Friday, August 12, 2011

US v. Aguila-Montes de Oca, No. 05-50170 (8-11-11) (en banc) (per curiam).

One hundred twenty-three pages of analysis in a per curiam opinion with fractured majorities, reluctant concurrences, strained logic, misreading of precedents, one compelling dissent, another mystifying dissent, snipping amongst the judges, and a mess of the categorical and modified categorical approaches. So what happened?


1. If a prior conviction is missing a generic element, the 9th decides that it can now use a modified categorical approach. The 9th therefore overrules Navarro-Lopez v. Gonzales, 503 F.3d 1063 (9th Cir. 2007) (en banc). Writing for one majority, Bybee tortures Taylor and Shepard to allow a court to look to facts supposedly necessary for a jury to find to support a missing element for a prior generic conviction.


2. Yet, applying that analysis to California Penal Code 459 and first degree burglary, a different majority overrules precedent that held it is a crime of violence for 2L1.2 purposes if the indictment or jury verdict has the allegation of "unlawful entry." The California statute is broader than the generic definition because its definition of "unlawful" allows for a privileged or consensual entry into a structure with felonious intent. In this case, the defendant's prior cannot be used as a crime of violence in a 2L1.2.

3. Berzon, in a compelling dissent (and concurrence for the burglary overrule), joined by Kozinski, W. Fletcher, M. Smith and N. Smith, writes a treatise on how wrong the majority is to overrule Navarro-Lopez. It is wrong because of Supremes precedent, which seeks to limit judicial fact-finding, and only uses a modified categorical approach in divisible statute matters. It is wrong because it misreads the approaches of other circuits. It is wrong because pragmatically, it creates a mess. It is wrong because it misreads so much.
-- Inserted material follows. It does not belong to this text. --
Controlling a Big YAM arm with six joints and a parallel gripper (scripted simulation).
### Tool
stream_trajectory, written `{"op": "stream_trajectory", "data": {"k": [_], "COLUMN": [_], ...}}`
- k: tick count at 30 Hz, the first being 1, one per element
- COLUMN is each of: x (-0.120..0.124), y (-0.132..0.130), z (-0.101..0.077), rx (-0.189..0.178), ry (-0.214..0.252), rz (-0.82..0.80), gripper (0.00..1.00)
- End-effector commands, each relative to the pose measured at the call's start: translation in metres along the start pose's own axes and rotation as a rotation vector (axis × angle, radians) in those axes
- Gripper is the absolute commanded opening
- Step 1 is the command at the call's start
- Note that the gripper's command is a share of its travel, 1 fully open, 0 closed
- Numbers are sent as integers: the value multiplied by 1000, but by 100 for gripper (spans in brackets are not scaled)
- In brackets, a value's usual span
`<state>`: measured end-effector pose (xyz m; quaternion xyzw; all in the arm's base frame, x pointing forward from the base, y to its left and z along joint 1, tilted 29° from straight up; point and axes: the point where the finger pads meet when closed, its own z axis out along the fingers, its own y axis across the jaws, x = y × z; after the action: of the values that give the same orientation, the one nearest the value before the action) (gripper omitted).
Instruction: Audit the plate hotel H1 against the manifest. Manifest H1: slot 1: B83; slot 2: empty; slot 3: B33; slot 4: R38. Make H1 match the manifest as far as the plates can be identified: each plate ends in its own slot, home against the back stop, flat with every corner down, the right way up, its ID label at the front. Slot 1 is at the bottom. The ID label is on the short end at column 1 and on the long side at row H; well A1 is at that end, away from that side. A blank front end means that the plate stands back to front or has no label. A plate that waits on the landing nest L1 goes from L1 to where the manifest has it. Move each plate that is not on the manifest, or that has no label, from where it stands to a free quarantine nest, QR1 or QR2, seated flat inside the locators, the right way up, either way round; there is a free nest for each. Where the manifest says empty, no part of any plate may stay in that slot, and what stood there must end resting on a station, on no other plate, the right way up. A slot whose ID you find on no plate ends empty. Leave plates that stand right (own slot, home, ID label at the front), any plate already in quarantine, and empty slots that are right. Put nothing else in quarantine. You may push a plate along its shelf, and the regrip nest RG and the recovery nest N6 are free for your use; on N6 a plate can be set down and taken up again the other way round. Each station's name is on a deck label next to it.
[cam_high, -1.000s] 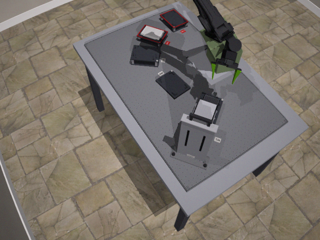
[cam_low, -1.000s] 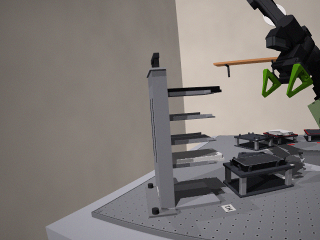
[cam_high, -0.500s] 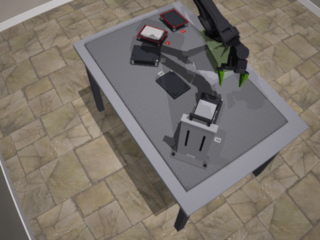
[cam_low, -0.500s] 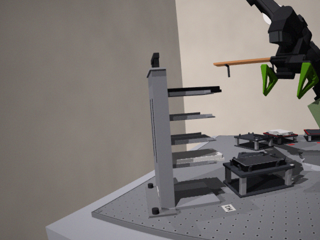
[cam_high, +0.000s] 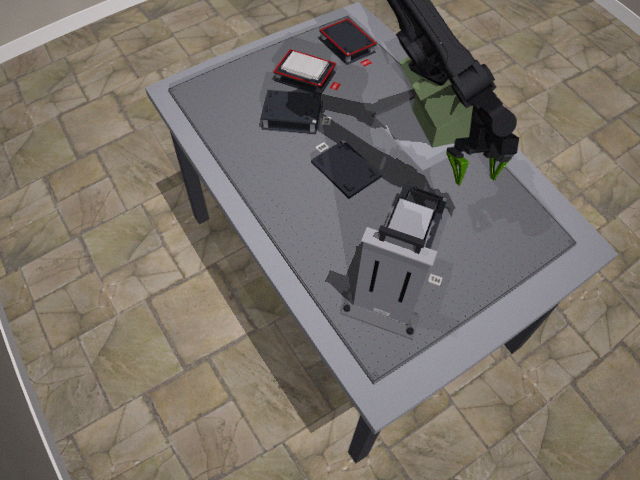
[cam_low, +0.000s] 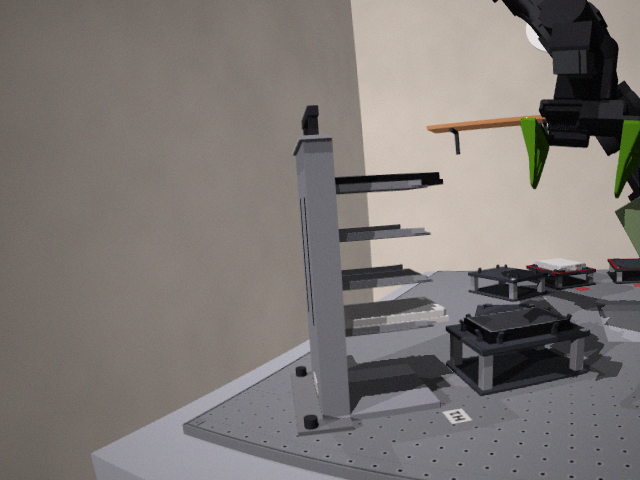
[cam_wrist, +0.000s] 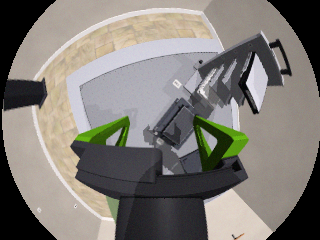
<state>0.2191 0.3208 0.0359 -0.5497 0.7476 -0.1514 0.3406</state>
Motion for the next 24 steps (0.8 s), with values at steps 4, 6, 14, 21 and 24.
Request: {"op": "stream_trajectory", "data": {"k": [4,6,14,21,24], "x": [-37,-42,-59,-78,-77], "y": [11,14,26,39,33], "z": [-1,1,6,12,18], "rx": [-46,-62,-110,-167,-188], "ry": [19,37,86,145,183], "rz": [-153,-193,-315,-457,-501], "gripper": [100,100,100,100,100]}}
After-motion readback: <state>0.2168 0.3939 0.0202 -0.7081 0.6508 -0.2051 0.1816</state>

4. Rawlison, joined by Gould, Silverman and Callahan, join Bybee in overruling Navarro-Lopez, but would go further and find that California's first degree burglary is a crime of violence because unlawful is unlawful. The dissent ends by saying that of course burglaries are violent.

All in all, a very strange opinion that calls out for a super-en banc or Supremes review for allowing a modified categorical approach in a "missing element" conviction.

Congrats to Steve Hubachek and Vince Brunkow of the Federal Defenders of San Diego for winning the case for their client.

2 Comments:

Anonymous Anonymous said...

can anyone tell me what this case means to people facing the same enhancements charges?? please

Tuesday, August 16, 2011 10:38:00 AM  
Anonymous Anonymous said...

Are you serious. If only 2L1.2 prior is Cal. PC 459, then it should only be a four level enhancement, unless the government presents sufficient Sheperd documents to show that the actual burglary in your case fits within the generic definition of burglary.